Our experimental environment is as follows:

Intel(R)Core(TM)i7-7700HQ 2.80GHz

GPU:NVIDIA GeForce GTX1060

RAM:16GB

to evaluate our system's ability to recognize intrusions, we chose the NSL-KDD dataset to train and test our system, which contains 125973 records, with 41 features and 1 label for each record: of which 7 are symbolic features and 34 are continuous features. As shown in fig. 3, fig. 3 is a comparison graph of different learning rates, LR is the learning rate, Accuracy is the Accuracy, and Epoch is the training period. We have conducted three experiments and we can see that the system fluctuates more in accuracy during training when the learning rate is 0.0001, appears to be more stable when the learning rate is 0.001, and performs best when we set the learning rate to 0.01, since we consider the optimal value of the learning rate to be 0.01.
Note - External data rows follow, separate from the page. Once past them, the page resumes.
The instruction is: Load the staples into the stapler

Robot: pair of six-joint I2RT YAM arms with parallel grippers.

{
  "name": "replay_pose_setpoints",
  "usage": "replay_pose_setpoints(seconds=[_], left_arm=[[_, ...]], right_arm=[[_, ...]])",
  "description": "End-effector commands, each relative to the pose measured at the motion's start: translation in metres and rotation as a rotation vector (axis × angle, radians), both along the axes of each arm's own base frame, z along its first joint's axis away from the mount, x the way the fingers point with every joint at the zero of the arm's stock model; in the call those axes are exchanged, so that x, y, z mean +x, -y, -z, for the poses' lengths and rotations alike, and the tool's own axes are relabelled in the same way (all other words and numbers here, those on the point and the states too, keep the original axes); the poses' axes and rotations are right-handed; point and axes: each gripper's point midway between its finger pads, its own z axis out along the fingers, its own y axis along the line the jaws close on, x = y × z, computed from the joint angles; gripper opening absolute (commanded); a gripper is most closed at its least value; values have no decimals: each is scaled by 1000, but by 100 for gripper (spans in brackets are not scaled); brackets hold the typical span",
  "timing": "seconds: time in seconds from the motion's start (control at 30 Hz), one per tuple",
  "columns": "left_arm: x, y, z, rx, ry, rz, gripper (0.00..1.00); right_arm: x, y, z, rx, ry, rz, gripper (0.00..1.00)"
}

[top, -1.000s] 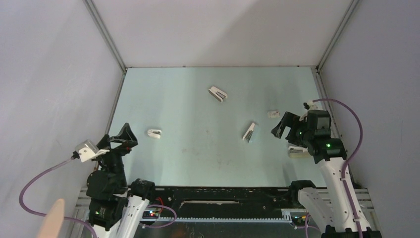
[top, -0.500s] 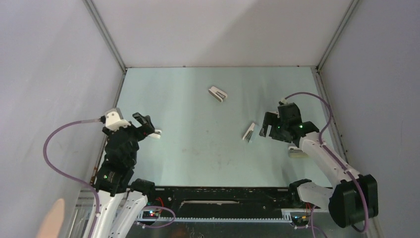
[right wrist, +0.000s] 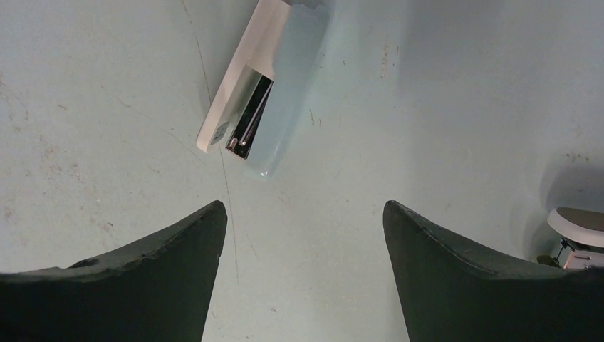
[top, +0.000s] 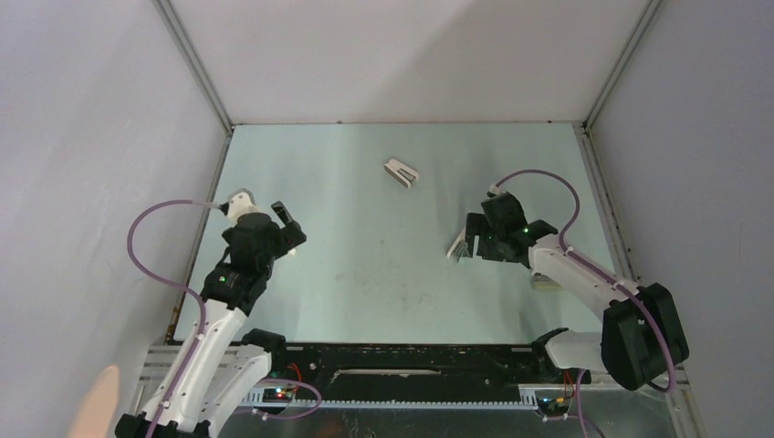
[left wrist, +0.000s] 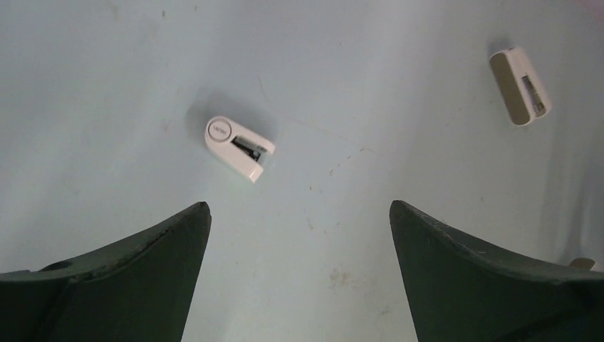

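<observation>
The stapler (right wrist: 269,92) is slim, pale grey-green with a white side, and lies on the pale blue table with its metal channel showing. In the top view it (top: 454,246) peeks out at the left of my right gripper (top: 471,238). My right gripper (right wrist: 305,206) is open and empty, hovering just short of the stapler. My left gripper (top: 290,224) is open and empty at the table's left side, also shown in the left wrist view (left wrist: 299,205). The staples are not in view.
A small white rounded stapler (left wrist: 238,148) lies ahead of my left gripper. A white wedge-shaped stapler (top: 402,172) lies at the middle back, also in the left wrist view (left wrist: 521,85). A longer white-and-cream stapler (top: 546,282) lies under my right arm. Grey walls enclose the table.
My right gripper has swung left to the slim stapler, covering the small white box. My left arm has reached forward and right, over the small white stapler.
</observation>
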Motion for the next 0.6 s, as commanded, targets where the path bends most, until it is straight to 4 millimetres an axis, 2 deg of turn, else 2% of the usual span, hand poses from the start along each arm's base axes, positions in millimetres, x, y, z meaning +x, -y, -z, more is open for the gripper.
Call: replay_pose_setpoints(seconds=[0.0,0.13,0.2,0.4,0.43,0.57], left_arm=[[0,-1,7,-83,-8,-88,100],[-5,-3,11,-78,-39,-102,100],[-7,-2,15,-86,-42,-100,100],[0,14,18,-139,-13,-23,100],[1,17,17,-142,-15,-12,100],[3,25,7,-152,-15,40,100]], right_arm=[[19,3,-2,-33,64,39,83],[32,16,4,-38,58,76,83],[43,29,5,-51,54,121,83],[93,63,-1,-56,78,220,85],[100,68,3,-66,62,232,85],[127,75,7,-122,49,217,89]])
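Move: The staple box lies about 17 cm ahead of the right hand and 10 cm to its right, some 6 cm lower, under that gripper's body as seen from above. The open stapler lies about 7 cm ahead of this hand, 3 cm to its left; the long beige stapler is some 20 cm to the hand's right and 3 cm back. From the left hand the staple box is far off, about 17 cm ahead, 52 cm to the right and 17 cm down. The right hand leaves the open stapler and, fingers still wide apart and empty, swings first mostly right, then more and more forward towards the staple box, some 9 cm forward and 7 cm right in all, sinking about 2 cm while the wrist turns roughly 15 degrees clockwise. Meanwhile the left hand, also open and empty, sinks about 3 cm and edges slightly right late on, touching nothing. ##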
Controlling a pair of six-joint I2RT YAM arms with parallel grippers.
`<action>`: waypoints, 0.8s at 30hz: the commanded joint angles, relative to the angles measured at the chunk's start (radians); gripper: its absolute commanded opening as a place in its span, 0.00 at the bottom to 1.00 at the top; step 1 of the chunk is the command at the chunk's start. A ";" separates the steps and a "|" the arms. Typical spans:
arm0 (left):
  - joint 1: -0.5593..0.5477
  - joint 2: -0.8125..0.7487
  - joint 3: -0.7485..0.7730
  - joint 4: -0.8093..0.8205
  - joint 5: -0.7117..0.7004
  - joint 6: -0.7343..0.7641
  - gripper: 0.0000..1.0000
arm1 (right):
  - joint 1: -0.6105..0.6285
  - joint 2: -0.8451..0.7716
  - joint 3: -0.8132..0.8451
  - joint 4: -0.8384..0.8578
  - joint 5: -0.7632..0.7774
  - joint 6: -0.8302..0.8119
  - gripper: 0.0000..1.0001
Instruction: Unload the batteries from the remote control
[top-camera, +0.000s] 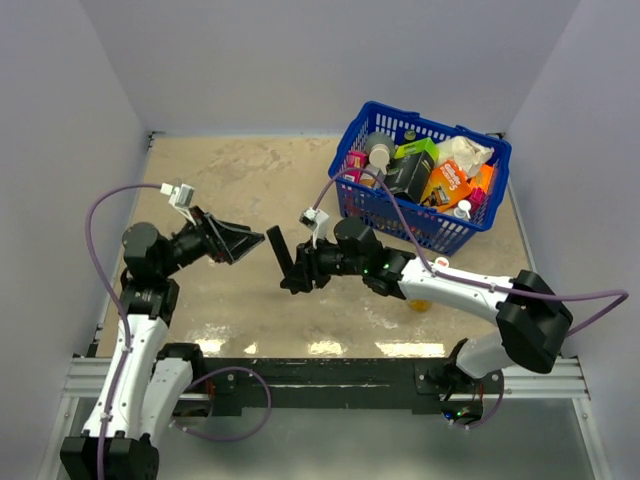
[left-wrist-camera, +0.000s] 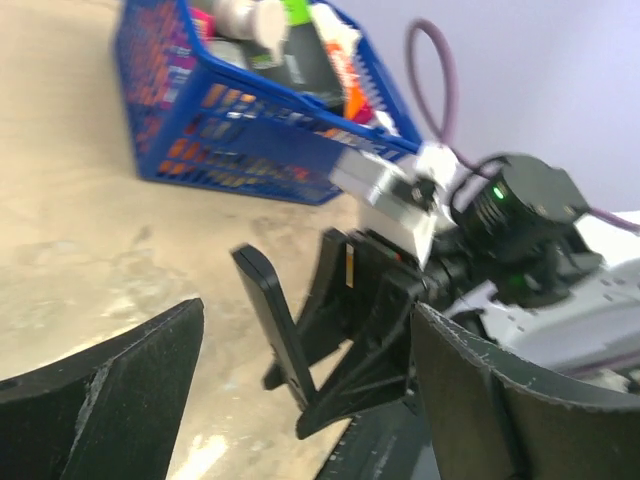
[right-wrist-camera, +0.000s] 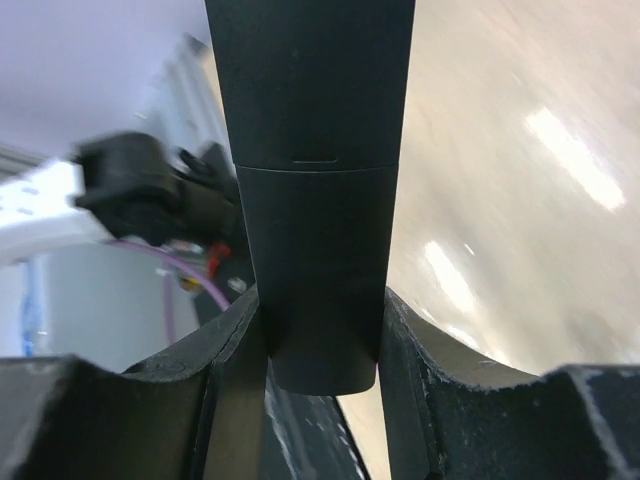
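The remote control (top-camera: 283, 257) is a slim black bar held upright over the middle of the table, with my right gripper (top-camera: 300, 276) shut on its lower end. In the right wrist view the remote control (right-wrist-camera: 312, 190) fills the gap between the two fingers of the right gripper (right-wrist-camera: 320, 315), and a seam crosses its face. My left gripper (top-camera: 246, 243) hangs open just left of the bar, apart from it. In the left wrist view the remote control (left-wrist-camera: 270, 310) stands beyond the spread fingers of the left gripper (left-wrist-camera: 305, 325). The batteries are hidden.
A blue basket (top-camera: 352, 135) full of packets and bottles stands at the back right, and shows as the blue basket (left-wrist-camera: 160, 140) in the left wrist view. A small yellow object (top-camera: 420, 304) lies under the right forearm. White walls close in the table on three sides.
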 joint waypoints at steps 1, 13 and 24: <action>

We have also compared some other systems, as shown in fig. 4, fig. 4 is a comparison graph of different systems, AC is the accuracy, DR is the probability of correct detection of the model when an intrusion occurs, and FAR is the probability of the model misjudging some normal behavior as an intrusion. Bayesian is a Bayesian model, SVM is a support vector machine, CNN-IDS is a traditional convolutional neural network, LSTM-RNN is a long-short term memory network and a cyclic neural network, and GAN is a pairwise anti-network. The system is better than the traditional system based on machine learning in the aspects of accurate determination and false alarm rate, and results show that the traditional system based on machine learning is difficult to ensure the identification accuracy when the data volume is large, but the system based on deep learning has good performance, the system based on CNN-IDS uses data dimension reduction to remarkably reduce the false alarm rate in data preprocessing, but the detection rate is slightly inferior to that of the method, and in addition, the system based on GAN and CNN-IDS can cause data distortion to a certain degree, so the accurate determination and detection rate is slightly inferior to that of the system. The LSTM-RNN based approach has a higher detection rate than our system, but our approach performs better than the above system in terms of false alarm rate. In summary, the accuracy rate (AC) of the data intrusion detection of our system is superior to that of other detection systems, and can reach 98.03%, and the false alarm rate of our detection system is lower than that of other systems, and is only 0.54%. Therefore, our system is superior to other systems in intrusion detection.

The above description is only a preferred embodiment of the present invention and is not intended to limit the present invention, and various modifications and changes may be made by those skilled in the art. Any modification, equivalent replacement, or improvement made within the spirit and principle of the present invention should be included in the protection scope of the present invention.